For any $\epsilon>0$ we have an $N$ such that for all $n>N$ $$-\epsilon<\dfrac{x_{n+1}-lx_n}{x_n}<\epsilon$$. Now what should I use?
 A: $$\left|\lim_{n\rightarrow\infty} \frac{x_{n+1}}{x_n}\right| = |l| < 1$$
is a positive answer to the ratio test for convergence of series
$$\sum_{n \in \mathbb{N}} x_n \ .$$
And a series can only be convergent if the associated sequence is a null sequence. Therefore $x_n$ is a null sequence.
A: Since for some reason there is no yet an answer that you'd find useful, and despite of the danger of the downvote spree, let me elaborate on my comment. You know that $|x_{n+1}|/|x_n| \to |l| < 1$, so for $n>N$  ith $N$ big enough $|x_{n+1}|/|x_n|\leq |l| + \frac12(1-|l|) = \frac{1+|l|}2$ and hence 
$$
  |x_n|\leq \left(\frac{1+|l|}2\right)^{n-N}|x_N| \to 0
$$
for $n\to\infty$ since $\frac{1+|l|}2<1$. This is similar to the approach @5xum suggested, however here you don't have to take care of a possible mess with negative numbers.
A: Hint:
Let's assume $l>0$. Then, for large values of $N$, you can assume that $\frac{x_{n+1}}{x_n} < \frac{l+1}{2}$.

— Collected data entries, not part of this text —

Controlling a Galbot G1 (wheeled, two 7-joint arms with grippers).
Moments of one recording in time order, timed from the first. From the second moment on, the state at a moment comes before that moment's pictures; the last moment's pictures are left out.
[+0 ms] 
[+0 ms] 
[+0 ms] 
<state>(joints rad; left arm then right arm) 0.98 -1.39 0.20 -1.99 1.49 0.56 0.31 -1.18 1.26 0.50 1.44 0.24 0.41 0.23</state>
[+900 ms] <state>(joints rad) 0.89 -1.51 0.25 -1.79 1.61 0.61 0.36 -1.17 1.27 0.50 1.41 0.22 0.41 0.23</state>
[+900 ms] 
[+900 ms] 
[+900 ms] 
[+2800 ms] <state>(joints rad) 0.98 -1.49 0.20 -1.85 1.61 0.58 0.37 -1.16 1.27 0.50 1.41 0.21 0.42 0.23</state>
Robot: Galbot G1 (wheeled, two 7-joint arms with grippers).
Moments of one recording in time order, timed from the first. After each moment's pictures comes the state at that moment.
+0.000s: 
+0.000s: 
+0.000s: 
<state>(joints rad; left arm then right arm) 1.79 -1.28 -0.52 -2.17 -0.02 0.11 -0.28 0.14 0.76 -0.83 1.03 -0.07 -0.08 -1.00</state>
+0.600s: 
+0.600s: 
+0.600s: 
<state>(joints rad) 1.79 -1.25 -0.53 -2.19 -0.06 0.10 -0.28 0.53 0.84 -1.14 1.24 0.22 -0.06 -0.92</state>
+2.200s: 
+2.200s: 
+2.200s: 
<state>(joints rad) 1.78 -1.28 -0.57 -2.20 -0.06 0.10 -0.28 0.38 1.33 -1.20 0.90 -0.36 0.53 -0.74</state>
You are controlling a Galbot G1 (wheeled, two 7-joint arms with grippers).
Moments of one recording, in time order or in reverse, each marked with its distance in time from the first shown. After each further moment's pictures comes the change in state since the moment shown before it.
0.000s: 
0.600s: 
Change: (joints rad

A: Take $L$ any number between $|l|$ and $1$. Then there exists $N$ such that for all $n>N$ you have
$$
  \frac{|x_{n+1}|}{|x_n|} \le L
$$
hence, by a simple induction argument:
$$
  |x_{N+k}| \le L |x_{N+k-1}| \le \dots \le L^k |x_N| \to 0.
$$